I first heard the news in French, on French TV. My initial thoughts were surely this is a joke? Turning on the English radio, however confirmed that the United Kingdom had indeed voted to leave the European Union.
I feel sad about this. Last year I returned to live in the UK after six years living in Australia with a new sense of gratitude and pride in being part of a larger European collective with a rich history, architecture and idiosyncratic cultures.
Yes, we’re still part of Europe but the relationship will never be the same again. It’s because of this, that leaving feels similar to a real life break-up. Anyone who’s been through a break-up, be it amicable or a heart wrenchingly bad, will know that how you think, feel and act afterwards, is proportional to how quickly you move on.
To me, David Cameron’s speech was a role model of how to act well, after a break up. Put aside whether you like him or not and whether you agree with what he stands for.
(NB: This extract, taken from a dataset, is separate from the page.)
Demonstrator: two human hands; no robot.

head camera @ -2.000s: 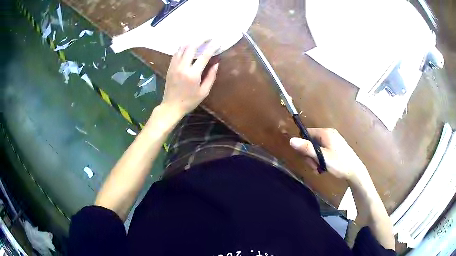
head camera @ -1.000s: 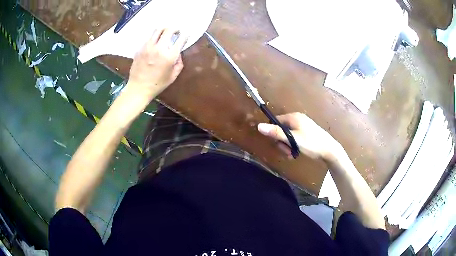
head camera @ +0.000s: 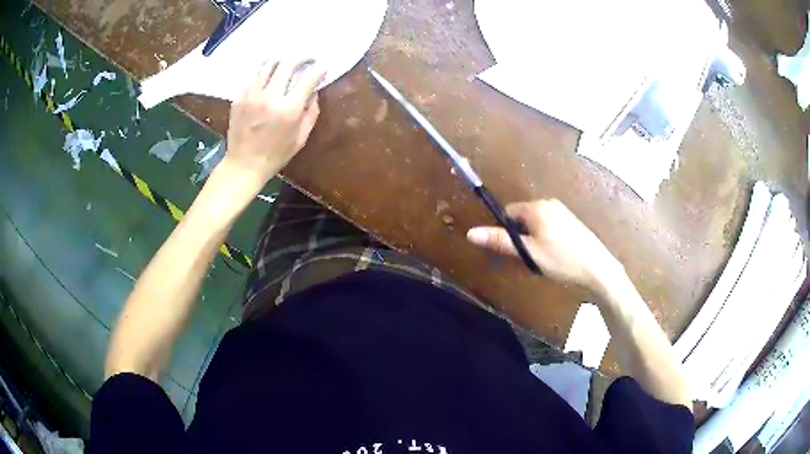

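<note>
The tailor's shears (head camera: 447, 158) have long silver blades and black handles. My right hand (head camera: 551, 241) grips their handles, and the blades point up and left, closed or nearly so, with the tip beside the edge of a white curved panel (head camera: 311, 37). My left hand (head camera: 273, 117) lies on the panel's lower edge with its fingers spread a little; whether it pinches the panel is hidden. A dark clip (head camera: 229, 25) sits on the panel's upper part. The panel has a rounded body and a narrow tail that points left.
A wide white sheet stack (head camera: 595, 53) lies at the upper right with a silver clip (head camera: 641, 117). Curved white strips (head camera: 746, 301) and a pale roll (head camera: 750, 421) lie at the right. A small white piece (head camera: 587, 333) is near the table edge. Scraps (head camera: 82, 142) litter the green floor.
The view has shifted, so things appear farther left than two seconds ago. Since one second ago the shears have tilted slightly, with their handles a little higher. My left hand stays on the panel.
</note>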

It’s almost bitter sweet that Cameron’s greatest display of inspirational leadership was in accepting personal defeat. His graceful and dignified acceptance of the nations decision made me proud to be British.
In time we can only hope that the imminent uncertainly and disruption will be worth it in the long run. Like most breakups this one will likely have its share of headaches, tears, drama and celebrations in the coming months. But such is life – we have most to gain when we take risks, we learn from our experience, by trying our best and by occasionally failing.
Change brings hope
Let’s not forget that change can also brings hope and opportunity. Here Cameron did a noble thing stepping down, stating that, ‘the country requires fresh leadership to take it in this direction… I do not think it would be right for me to try to be the captain that steers our country to its next destination’.
The choice of the next prime minister will be critical in leading a positive transition, instilling hope and passion. But true leadership does not come from one person. Politicians do not decided if we have a good life or a bad one. We are the leaders in our own lives and in the culture we collectively create.
At the end of any relationship, there’s a time for denial, disbelief and anger. Emotions we have seen play out on Facebook, Twitter and TV all day. But these things do little to help us move forward. No one really know’s what benefits and opportunities leaving will bring. But there’s certainly nothing to gain by continuing to debate a decision that has been democratically made. Surely our attitude towards opportunity and how we come together now is a more important ingredient for success than any membership to a trading agreement?
Over the last year we have picked our teams, stay or leave. For those who voted remain, there’s now one more decision to make – how to act next. Whinge about it and focus on the negative, or choose to view it as an opportunity and make the most of it.
Whilst I would have preferred us to have stayed in the EU. When I look at the bigger picture I’m exceptionally grateful that we live in a democracy and have the freedom to decide our own future. So, I’m choosing to back those who voted leave 100%, because we are a United Kingdom after all.